# Lac Seul, Ontario Canada



## hay683 (May 19, 2010)

Has anybody ever fished the lake and if so any good spots?

Outdoor Hub mobile, the outdoor information engine


----------



## labman (Sep 13, 2008)

I have never been their but we r going up their in june,we are staying at fishermans cove.what dates r u going to be up their we will be their from june 9 to the 15.


----------



## hay683 (May 19, 2010)

We are going to Lac Seul lodge on June 29th for a week. I think it is out of rat bay.
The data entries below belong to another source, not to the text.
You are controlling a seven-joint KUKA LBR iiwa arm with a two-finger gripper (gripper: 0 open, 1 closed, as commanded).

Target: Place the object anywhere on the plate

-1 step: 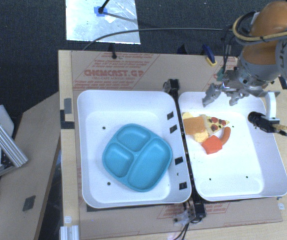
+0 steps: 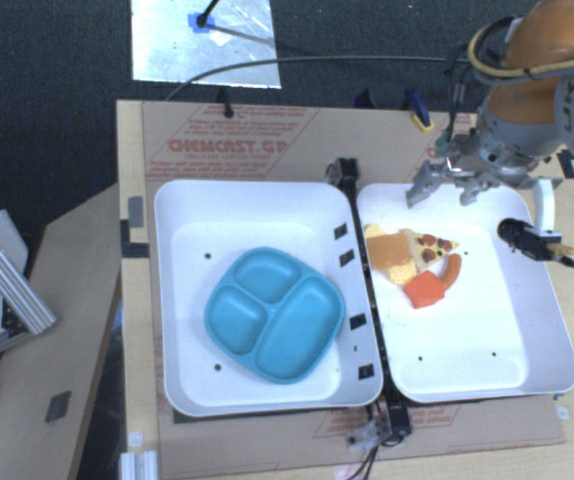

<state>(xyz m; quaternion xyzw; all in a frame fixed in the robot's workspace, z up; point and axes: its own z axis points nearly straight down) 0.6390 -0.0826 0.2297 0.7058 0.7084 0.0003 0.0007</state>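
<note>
Gripper hovered over far edge of right bin, fingers spread apart, nothing between them. Toy food lay in right bin near divider: orange slab, pizza slice, sausage, red wedge, bunched together. Blue sectioned plate sat in left bin.

smooth matt blue plastic plate, glossy white plastic bins, shiny crinkled foil sheet upper left, printed cardboard.
</note>
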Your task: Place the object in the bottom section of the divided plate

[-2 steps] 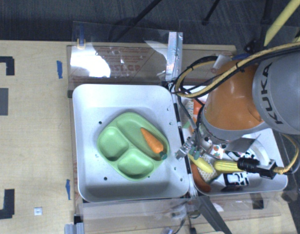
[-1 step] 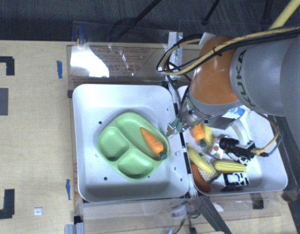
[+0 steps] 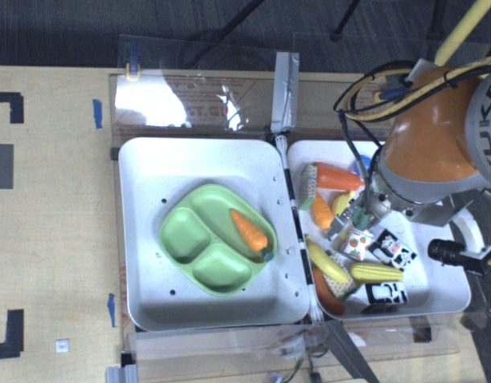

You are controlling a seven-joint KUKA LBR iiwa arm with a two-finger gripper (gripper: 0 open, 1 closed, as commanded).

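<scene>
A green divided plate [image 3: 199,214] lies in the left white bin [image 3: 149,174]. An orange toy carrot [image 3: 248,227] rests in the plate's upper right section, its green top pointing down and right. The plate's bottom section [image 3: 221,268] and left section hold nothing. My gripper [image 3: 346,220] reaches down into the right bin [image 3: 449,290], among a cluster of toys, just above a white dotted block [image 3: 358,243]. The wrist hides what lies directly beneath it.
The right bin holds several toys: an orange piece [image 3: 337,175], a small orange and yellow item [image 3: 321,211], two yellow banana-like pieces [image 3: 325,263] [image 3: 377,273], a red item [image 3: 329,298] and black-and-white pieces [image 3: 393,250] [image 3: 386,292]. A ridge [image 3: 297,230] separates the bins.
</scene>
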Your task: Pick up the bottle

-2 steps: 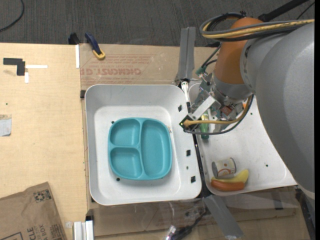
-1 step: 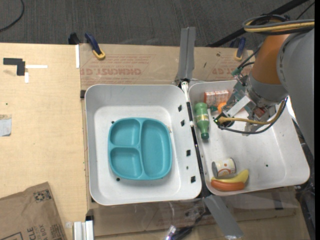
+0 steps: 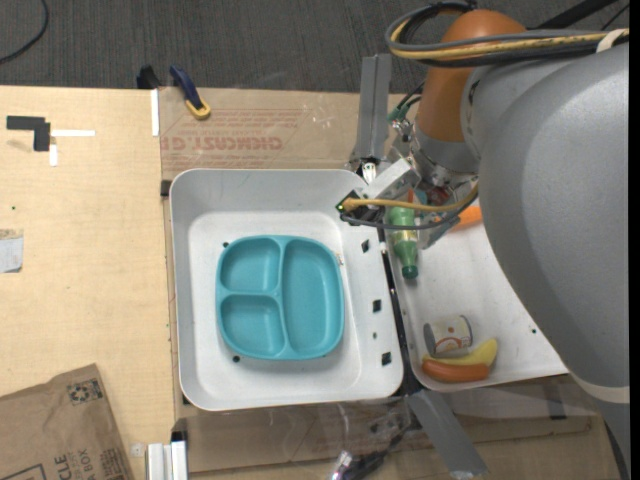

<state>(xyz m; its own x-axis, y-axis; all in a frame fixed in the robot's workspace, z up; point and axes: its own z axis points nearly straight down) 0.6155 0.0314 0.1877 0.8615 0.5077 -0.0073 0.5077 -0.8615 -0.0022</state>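
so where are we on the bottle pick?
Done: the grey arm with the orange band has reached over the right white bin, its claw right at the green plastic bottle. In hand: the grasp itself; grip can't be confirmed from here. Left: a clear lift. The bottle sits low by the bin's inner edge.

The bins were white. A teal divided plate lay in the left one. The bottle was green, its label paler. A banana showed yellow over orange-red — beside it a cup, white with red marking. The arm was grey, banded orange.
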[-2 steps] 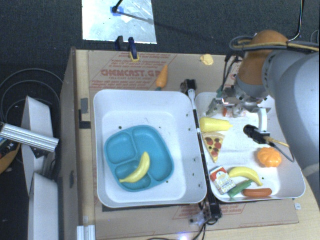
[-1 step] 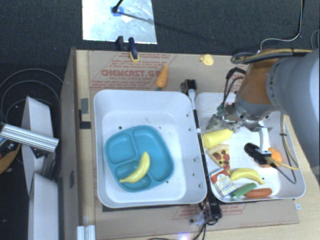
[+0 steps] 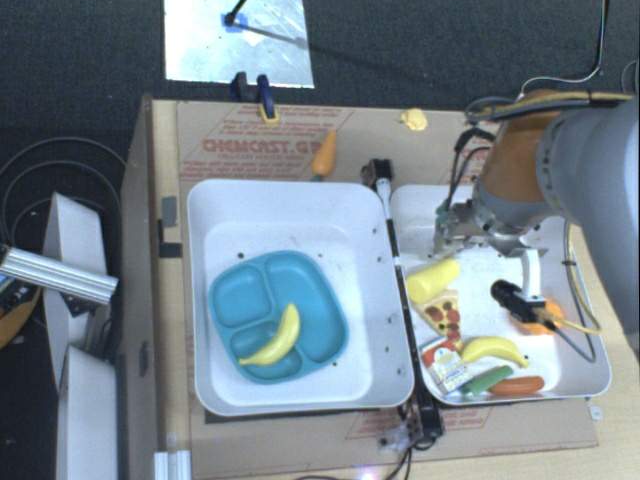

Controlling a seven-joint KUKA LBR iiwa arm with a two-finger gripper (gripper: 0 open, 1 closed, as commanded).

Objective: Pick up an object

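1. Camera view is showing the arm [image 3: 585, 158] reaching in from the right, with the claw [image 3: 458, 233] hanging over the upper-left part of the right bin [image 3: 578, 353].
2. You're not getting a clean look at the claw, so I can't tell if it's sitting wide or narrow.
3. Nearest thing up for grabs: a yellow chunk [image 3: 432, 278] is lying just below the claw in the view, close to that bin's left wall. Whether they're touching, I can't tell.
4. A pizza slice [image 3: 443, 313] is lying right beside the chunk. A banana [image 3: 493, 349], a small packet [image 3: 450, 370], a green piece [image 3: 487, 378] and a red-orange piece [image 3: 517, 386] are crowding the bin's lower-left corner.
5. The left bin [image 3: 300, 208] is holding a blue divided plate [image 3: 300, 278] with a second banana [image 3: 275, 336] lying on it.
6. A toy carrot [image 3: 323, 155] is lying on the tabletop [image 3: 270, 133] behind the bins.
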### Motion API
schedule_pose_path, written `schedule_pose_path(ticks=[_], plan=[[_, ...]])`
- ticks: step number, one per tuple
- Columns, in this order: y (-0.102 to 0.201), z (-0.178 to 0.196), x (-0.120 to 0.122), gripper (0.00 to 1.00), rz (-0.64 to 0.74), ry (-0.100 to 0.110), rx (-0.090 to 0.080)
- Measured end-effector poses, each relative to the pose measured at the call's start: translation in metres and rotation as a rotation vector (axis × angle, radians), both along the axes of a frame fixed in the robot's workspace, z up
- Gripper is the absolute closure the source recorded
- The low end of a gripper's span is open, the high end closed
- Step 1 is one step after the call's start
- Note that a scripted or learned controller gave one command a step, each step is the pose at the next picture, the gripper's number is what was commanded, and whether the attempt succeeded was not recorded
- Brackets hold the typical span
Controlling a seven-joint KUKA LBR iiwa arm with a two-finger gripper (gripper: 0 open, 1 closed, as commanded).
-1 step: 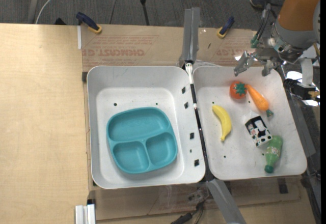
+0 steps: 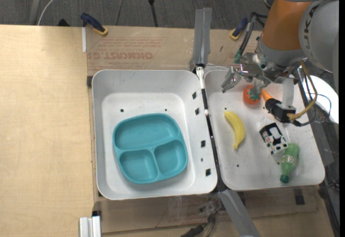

Outdoor Hub mobile, the outdoor information engine


----------



## olejoe (Jan 22, 2007)

:B I have never fished Lac Seul but quite a bit of chatter about it on Walleye Central web site . I do know it a long way out there as we go to Nakina and it 20 hrs drive.


----------



## LarryinNevada (Feb 14, 2012)

Lac Seul is a Great Walleye,Pike & Muskie Fishery. I use to live in Chicago and went to Lac Seul several times. Its a bit far from Ohio,but drive a bit more and experience Great fishing. You can fish Lac Seul on the eastern side, a bit closer to Ohio out of Sioux Lookout. Or go a bit farther to the Ear Falls area where there are a lot more resorts which can cater to any type of plan. Many of the resorts have great boats and will help you get on the fish immediatly Take a chance to have Great fishing and go to Lac seul


----------



## WillyB2 (Dec 28, 2008)

I have fished Lac Seul on two different occasions. Long haul from Ohio? Yes, but well worth it. We fished out of the Ear Falls area at Whitewing Resort. Hire a guide the first day or two because this is a huge lake. We budgeted our money to do this and it made the trips a great success. Couple of areas to get to would be Mckensie Bay and Ghost Narrows. In McKensie there is Little sand beach and Big sand beach. At the right time of year the walleye stack up in these areas. We nicknamed Big Sand Beach - "Omaha Beach" because we stormed it as much as we could. Hiring the guide gave us the confidence to make the boat trip to these areas safely. Our second trip we did the houseboat trip through Whitewing. That was a blast!!


----------



## BIGTCAT'N (Apr 12, 2006)

I have been researching Lac seul myself. I was wondering why some list it as fly in and some don't??


----------



## BIGTCAT'N (Apr 12, 2006)

Also which resort or lodge would you guys recommend for an outpost trip on Lac Seul?


----------



## Rob (Mar 31, 2005)

There is an outpost camp in McKenzie bay....Fish the ghost narrows area....You won't be disappointed.

Rob


----------